親友のキースとリンダの家にしばらく下宿していたフィリピーナのノナリサとチェリー。
彼女たちはメルボルン大学の修士課程で学び、このたび晴れて卒業となった。
そのお祝いにリンダがパーティを開き、私たちと仲間のヒューイと奥さんのジュー(マドゥラ人)が呼ばれた。
ノナリサ(左の真ん中)は人材開発の分野、チェリー(左最前)は教育学を専攻。
二人とも、AusAID(オーストラリア国際開発庁)からの奨学金で学んでいた。AusAIDはアジア太平洋地域から多くの修士や博士の学生を招聘している。

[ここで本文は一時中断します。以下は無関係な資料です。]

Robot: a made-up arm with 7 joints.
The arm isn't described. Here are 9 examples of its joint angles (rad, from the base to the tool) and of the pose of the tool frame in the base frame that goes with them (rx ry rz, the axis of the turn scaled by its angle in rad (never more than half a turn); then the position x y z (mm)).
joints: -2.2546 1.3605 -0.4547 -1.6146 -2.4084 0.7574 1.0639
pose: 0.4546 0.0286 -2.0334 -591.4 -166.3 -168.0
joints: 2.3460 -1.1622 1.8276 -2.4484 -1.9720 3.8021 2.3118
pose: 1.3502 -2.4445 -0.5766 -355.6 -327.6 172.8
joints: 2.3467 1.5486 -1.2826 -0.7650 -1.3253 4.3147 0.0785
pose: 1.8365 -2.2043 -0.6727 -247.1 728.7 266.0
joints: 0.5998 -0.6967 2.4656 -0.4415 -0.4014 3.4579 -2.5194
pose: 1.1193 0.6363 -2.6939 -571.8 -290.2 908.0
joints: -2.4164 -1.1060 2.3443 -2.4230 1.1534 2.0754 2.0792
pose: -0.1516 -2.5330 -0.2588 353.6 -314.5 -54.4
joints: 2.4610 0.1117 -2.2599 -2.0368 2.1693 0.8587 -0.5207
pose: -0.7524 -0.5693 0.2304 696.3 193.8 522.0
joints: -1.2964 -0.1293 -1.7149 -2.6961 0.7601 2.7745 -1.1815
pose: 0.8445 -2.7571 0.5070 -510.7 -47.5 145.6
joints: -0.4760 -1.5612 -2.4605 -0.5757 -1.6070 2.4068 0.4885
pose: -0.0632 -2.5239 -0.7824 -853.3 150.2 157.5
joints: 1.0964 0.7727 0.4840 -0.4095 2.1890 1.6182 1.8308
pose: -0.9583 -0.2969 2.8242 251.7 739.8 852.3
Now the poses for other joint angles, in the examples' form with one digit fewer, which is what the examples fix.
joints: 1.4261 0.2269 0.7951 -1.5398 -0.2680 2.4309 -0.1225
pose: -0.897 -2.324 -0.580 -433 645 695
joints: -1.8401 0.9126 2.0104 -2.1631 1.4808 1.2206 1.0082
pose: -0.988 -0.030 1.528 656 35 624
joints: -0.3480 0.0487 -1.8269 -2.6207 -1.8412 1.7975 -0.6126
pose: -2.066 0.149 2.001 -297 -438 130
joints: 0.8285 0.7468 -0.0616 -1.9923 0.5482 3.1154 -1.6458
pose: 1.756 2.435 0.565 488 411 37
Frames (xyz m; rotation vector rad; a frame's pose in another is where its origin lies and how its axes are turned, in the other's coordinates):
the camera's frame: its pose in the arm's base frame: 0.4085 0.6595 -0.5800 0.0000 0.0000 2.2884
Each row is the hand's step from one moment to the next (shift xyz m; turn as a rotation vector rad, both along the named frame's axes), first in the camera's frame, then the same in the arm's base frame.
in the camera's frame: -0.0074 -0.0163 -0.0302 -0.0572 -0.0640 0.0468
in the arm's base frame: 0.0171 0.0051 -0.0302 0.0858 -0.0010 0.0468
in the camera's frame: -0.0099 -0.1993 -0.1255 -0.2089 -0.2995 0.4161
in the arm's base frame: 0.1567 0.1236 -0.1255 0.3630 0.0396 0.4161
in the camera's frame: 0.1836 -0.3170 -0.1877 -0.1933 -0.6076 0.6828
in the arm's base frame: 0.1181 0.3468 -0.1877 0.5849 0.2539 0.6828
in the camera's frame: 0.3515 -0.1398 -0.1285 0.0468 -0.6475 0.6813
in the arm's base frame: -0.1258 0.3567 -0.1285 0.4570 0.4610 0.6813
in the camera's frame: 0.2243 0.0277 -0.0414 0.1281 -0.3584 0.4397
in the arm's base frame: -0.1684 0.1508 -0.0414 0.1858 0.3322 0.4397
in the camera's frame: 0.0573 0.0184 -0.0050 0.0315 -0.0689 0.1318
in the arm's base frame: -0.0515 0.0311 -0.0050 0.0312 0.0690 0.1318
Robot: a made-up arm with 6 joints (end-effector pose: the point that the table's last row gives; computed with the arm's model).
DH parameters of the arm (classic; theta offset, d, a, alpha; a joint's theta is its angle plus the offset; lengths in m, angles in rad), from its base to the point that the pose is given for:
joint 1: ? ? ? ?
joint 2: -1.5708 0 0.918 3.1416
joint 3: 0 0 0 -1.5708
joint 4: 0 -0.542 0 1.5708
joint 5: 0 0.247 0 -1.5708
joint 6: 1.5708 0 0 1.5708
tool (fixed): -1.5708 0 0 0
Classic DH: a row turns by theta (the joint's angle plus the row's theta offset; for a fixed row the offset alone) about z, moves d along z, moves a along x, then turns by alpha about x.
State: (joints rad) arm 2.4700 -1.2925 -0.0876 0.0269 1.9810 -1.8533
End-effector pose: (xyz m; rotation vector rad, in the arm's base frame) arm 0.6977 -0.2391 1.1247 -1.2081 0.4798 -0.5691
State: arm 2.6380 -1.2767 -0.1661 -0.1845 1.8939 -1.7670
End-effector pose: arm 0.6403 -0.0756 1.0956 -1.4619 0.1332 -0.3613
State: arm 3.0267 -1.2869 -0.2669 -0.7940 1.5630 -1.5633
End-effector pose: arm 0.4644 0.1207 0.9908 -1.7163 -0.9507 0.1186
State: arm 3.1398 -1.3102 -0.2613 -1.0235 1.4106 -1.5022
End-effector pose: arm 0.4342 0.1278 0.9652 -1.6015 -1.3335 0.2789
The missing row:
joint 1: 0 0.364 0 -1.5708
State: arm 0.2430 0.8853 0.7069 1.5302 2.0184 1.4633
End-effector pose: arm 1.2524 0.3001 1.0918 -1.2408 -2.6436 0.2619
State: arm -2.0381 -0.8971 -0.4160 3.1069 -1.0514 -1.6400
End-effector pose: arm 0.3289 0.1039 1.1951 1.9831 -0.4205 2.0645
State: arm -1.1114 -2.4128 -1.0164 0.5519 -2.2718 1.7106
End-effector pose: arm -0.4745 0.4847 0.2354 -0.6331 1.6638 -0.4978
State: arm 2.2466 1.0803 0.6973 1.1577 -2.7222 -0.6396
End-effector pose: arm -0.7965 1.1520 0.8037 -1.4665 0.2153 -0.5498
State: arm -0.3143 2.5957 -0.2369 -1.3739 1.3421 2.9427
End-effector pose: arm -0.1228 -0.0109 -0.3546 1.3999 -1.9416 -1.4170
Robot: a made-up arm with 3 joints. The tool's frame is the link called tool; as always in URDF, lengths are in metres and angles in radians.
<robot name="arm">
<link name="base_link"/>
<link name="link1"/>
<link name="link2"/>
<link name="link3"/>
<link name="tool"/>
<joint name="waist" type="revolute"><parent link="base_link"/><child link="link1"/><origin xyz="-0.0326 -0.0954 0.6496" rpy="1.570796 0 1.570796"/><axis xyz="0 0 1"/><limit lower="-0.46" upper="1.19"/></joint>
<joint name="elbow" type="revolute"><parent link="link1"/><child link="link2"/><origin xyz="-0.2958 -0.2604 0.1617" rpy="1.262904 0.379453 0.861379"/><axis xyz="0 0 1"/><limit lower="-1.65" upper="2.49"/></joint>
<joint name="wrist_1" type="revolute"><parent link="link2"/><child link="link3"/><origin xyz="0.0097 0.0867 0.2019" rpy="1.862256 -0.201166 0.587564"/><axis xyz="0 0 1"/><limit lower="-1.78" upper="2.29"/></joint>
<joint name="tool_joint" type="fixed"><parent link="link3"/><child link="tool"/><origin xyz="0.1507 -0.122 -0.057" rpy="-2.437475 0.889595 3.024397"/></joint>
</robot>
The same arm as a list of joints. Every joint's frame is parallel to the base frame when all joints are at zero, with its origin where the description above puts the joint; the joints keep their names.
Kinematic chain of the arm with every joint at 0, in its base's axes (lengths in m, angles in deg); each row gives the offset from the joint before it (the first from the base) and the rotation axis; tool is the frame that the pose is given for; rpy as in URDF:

奨学金は基本的には開発に従事する人材を養成し、本国に貢献することを目的としているが、驚いたことにノナリサたちによると、AusAIDから奨学金を受けた学生は卒業後2年間はオーストラリアに入国できないのだそうだ。つまりオーストラリアで学んだ後にオーストラリアに居住したり職を得ることを阻止する政策なのだ。欧米で学ぶと拍づけになり本国に戻らず海外に留まって就職を希望する者が多くなるため、本国への貢献にならず、頭脳流出という皮肉な結果をもたらす。
このような事にならぬよう、学んだあとはきちんと自分の国に戻り地域のために働きなさい(少なくとも2年は)という意味が含まれている交換条件なのだ。
ノナリサとチェリーはフィリピンに帰って元の職場に復帰することを楽しみにしている。 でもチェリーは娘がオーストラリアに住んでいるので、いづれはこちらに戻ってきたいという本音もちらっと漏らしていた。